Housseïn, a Libyan refugee in his 20s living in Paris

"It was a shock to people everywhere, to people around the world."

"It's much different than the gun culture in France. I don't know much about the gun culture in America, but I know it's complicated there, it's not like here. There's a lot of racism in the United States, more than there is here, I believe."

Mic/Natasha Noman

Fatih Seyhanoglu, 36, Kurdish

"Violence via video games and the media has been occupying our minds. People need to retreat or make retreat part of American culture in order to detoxify, clear, purify their mind and spirit."

"The origin of violence — beyond the gun — it is the outcome of the decline of our education system, [the rise of] individualism and the decline of American Postmodernism."

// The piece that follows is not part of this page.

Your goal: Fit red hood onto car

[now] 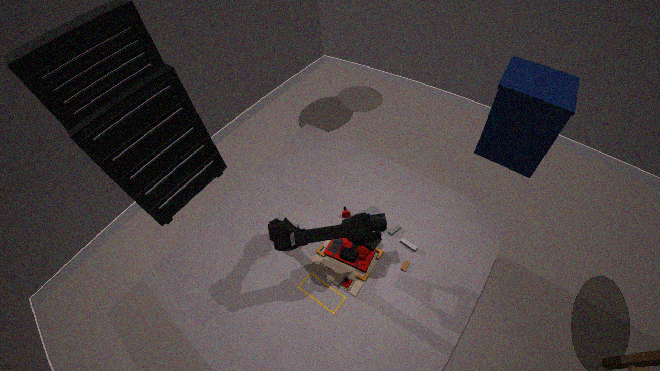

Alexandra Chasse, 39, Canadian-American

"As someone whose family members (on both sides of the border) are hunters and military members, and as someone who is deeply concerned for her kids' safety, and as someone who can remember being a young Canadian learning about the Montreal Massacre (which set Canada on the path to significant long-term reform of its gun laws), and as someone who admires the strong and fearless Americans who fight gun violence, I have a pretty extensive perspective on how common sense reforms will save this nation from further bloodshed."

"My first reaction on why I fight gun violence is always the same: because I love my American family and friends who don't have to live this way. Although my Canadian relatives and friends are simply mystified by the extent of gun violence here, I always insist: this problem is going to be fixed by the biggest, bad-assest Americans you ever did see. Just watch."